• [Task goal]: Write out each line of the material below once more, exactly as it appears.

• [Given entries]:
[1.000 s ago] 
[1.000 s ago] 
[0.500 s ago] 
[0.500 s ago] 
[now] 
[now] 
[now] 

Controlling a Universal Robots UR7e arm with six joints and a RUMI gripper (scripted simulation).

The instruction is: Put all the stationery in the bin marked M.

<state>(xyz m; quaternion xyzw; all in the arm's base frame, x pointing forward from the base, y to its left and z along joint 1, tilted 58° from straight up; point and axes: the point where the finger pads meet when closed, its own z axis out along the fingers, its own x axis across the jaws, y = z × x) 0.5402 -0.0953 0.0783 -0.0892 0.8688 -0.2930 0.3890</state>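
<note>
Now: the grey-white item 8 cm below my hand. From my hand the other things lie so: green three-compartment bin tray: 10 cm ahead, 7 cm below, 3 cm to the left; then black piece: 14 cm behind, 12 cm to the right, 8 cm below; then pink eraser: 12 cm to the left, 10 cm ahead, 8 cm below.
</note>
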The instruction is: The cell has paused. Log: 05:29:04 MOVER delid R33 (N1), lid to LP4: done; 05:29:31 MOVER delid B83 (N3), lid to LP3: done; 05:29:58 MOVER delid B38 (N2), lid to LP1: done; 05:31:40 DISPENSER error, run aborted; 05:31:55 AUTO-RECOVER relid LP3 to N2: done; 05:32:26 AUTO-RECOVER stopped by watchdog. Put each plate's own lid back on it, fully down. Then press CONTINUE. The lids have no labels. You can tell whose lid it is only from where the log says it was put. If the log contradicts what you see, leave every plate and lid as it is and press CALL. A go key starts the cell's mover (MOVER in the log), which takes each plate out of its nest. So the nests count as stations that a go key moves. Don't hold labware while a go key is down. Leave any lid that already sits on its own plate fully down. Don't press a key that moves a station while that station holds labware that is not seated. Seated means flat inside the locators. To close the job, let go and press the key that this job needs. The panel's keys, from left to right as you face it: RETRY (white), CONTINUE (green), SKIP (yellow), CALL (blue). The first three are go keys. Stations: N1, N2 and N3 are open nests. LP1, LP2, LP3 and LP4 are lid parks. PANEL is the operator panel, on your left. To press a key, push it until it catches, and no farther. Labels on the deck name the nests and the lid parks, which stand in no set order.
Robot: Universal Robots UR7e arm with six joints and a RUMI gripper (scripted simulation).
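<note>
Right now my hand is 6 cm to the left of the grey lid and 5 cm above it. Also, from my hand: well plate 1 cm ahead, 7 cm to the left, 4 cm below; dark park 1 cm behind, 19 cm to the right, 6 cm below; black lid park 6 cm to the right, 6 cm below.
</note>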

• [Response box]:
[1.000 s ago] 
[1.000 s ago] 
[0.500 s ago] 
[0.500 s ago] 
[now] 
[now] 
[now] 

Controlling a Universal Robots UR7e arm with six joints and a RUMI gripper (scripted simulation).

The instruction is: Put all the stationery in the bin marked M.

<state>(xyz m; quaternion xyzw; all in the arm's base frame, x pointing forward from the base, y to its left and z along joint 1, tilted 58° from straight up; point and axes: the point where the finger pads meet when closed, its own z axis out along the fingers, its own x axis across the jaws, y = z × x) 0.5402 -0.0953 0.0783 -0.0892 0.8688 -0.2930 0.3890</state>
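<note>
Now: the grey-white item 8 cm below my hand. From my hand the other things lie so: green three-compartment bin tray: 10 cm ahead, 7 cm below, 3 cm to the left; then black piece: 14 cm behind, 12 cm to the right, 8 cm below; then pink eraser: 12 cm to the left, 10 cm ahead, 8 cm below.
</note>
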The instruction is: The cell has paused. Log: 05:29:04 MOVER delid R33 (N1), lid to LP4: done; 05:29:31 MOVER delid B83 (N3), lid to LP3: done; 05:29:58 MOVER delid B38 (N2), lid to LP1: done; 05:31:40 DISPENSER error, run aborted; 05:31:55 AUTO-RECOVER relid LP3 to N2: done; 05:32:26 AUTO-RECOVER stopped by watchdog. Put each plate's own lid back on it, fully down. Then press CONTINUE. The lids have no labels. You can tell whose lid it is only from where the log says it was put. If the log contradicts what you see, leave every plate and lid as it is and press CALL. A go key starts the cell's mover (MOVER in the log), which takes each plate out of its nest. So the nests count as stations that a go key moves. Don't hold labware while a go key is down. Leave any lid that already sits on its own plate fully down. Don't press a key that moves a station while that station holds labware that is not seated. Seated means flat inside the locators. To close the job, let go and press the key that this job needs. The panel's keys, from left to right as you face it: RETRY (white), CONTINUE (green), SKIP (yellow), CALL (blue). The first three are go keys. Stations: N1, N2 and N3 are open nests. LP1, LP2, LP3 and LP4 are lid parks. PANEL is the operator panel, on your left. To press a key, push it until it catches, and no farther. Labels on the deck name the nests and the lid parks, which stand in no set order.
Robot: Universal Robots UR7e arm with six joints and a RUMI gripper (scripted simulation).
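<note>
Right now my hand is 6 cm to the left of the grey lid and 5 cm above it. Also, from my hand: well plate 1 cm ahead, 7 cm to the left, 4 cm below; dark park 1 cm behind, 19 cm to the right, 6 cm below; black lid park 6 cm to the right, 6 cm below.
</note>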

The response is now complete.